Real data rarely has exactly duplicated columns; more often two features are almost dependent — height in centimeters and height in inches recorded with slight rounding, or two lab measurements that track each other at $0.999$ correlation. Then the rank is technically full, but the matrix is ill-conditioned: nearly rank-deficient, and almost as troublesome. The standard measure is the condition number (Chapter 38 develops this properly), which blows up as columns approach dependence.

# Exact dependence vs. near-dependence vs. fixed: watch the condition number.
import numpy as np
np.random.seed(0)
n = 200
height_cm = np.random.normal(170, 10, n)
weight    = np.random.normal(70, 12, n)
height_in_exact = height_cm / 2.54
height_in_noisy = height_cm / 2.54 + np.random.normal(0, 1e-3, n)   # almost dependent

X_exact = np.column_stack([np.ones(n), height_cm, height_in_exact, weight])
X_noisy = np.column_stack([np.ones(n), height_cm, height_in_noisy, weight])
X_fixed = np.column_stack([np.ones(n), height_cm, weight])           # drop the duplicate

print("rank exact :", np.linalg.matrix_rank(X_exact),
      " cond = {:.1e}".format(np.linalg.cond(X_exact)))   # rank 3, cond ~1e16 (singular)
print("rank noisy :", np.linalg.matrix_rank(X_noisy),
      " cond = {:.1e}".format(np.linalg.cond(X_noisy)))   # rank 4, cond ~2e5 (ill-conditioned)
print("rank fixed :", np.linalg.matrix_rank(X_fixed),
      " cond = {:.1e}".format(np.linalg.cond(X_fixed)))   # rank 3, cond ~3e3 (healthy)

The exact-duplicate matrix has rank 3 and a condition number around $10^{16}$ — effectively singular, numerically hopeless. The near-duplicate matrix is technically full-rank, but its condition number near $2 \times 10^5$ still signals trouble: small changes in the data produce large swings in the coefficients. Dropping the redundant column gives rank 3 with a healthy condition number around $3 \times 10^3$ — a model that behaves. The cure is to remove dependent features so the remaining columns are independent.

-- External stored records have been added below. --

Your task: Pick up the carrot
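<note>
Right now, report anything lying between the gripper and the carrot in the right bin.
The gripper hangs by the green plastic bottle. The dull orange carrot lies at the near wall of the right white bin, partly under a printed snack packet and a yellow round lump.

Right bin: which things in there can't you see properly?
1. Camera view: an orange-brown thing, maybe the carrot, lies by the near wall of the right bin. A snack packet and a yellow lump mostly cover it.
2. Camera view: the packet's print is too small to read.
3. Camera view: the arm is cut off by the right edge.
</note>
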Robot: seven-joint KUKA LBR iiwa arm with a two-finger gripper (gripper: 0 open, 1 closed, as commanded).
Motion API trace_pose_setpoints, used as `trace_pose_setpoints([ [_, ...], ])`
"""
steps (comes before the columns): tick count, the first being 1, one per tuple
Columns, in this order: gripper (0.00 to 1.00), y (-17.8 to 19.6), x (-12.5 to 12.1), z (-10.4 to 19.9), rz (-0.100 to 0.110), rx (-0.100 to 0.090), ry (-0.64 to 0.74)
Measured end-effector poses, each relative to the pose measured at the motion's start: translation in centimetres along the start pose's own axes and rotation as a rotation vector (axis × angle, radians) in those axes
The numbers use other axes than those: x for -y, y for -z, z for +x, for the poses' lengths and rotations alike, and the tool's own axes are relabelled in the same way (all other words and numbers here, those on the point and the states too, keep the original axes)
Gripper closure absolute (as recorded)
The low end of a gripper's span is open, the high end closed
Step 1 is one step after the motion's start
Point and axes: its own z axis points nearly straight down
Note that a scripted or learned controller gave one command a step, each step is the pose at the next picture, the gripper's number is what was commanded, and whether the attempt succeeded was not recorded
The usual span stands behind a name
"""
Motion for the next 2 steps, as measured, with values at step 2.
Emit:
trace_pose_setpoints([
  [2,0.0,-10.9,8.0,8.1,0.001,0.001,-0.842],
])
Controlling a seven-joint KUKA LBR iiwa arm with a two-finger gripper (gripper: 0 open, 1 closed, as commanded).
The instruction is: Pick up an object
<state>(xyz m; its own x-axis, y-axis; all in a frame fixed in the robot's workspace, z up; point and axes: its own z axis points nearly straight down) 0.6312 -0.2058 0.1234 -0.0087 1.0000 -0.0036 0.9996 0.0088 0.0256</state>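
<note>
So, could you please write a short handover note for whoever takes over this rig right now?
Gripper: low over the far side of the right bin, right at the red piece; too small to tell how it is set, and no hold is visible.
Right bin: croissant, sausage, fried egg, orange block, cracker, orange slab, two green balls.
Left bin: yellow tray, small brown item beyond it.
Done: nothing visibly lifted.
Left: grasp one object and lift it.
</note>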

The lesson, and what a data scientist actually does

This phenomenon has a name in statistics — multicollinearity — and it is one of the most common practical failures in linear modeling. The two height columns are an obvious case, but collinearity sneaks in subtly: total income built from its components, a "BMI" feature alongside the height and weight it is computed from, one-hot encoded categories that sum to a constant. Every one of these is a linear dependence among feature columns, and every one is detected by the same rank check you learned in §6.5.

A practicing data scientist therefore treats the feature matrix as a set of vectors and asks the chapter's central question: are these independent, or is some feature redundant? The workflow is exactly the linear algebra of this chapter:

Span: the feature columns span a subspace of $\mathbb{R}^{200}$ — the set of all predictions the model can possibly make. Adding a redundant feature does not enlarge that span (§6.3's pitfall: more vectors need not mean a bigger span), so it adds capability nowhere.
Independence: check np.linalg.matrix_rank(X) against the number of columns. If rank $<$ columns, some feature is a linear combination of the others — find it (via the null space, as in §6.5) and drop it.
Basis: the surviving independent columns form a basis for the feature subspace, and now the regression coefficients are unique — the model is identifiable and stable.

The payoff is conceptual as much as practical. A "feature space" is not just a bag of columns; it is a vector space, and its true dimensionality is the rank — the number of independent features, not the number of features you happened to collect. Two researchers can describe the same data with different feature sets; what is invariant is the dimension of the span. That is the same insight that makes a basis the right object to coordinatize with (§6.10), and it scales all the way up to the high-dimensional embeddings of modern machine learning, where "intrinsic dimensionality" — how many directions the data really varies in — is precisely the rank of a data matrix and the subject of principal component analysis in Chapter 32.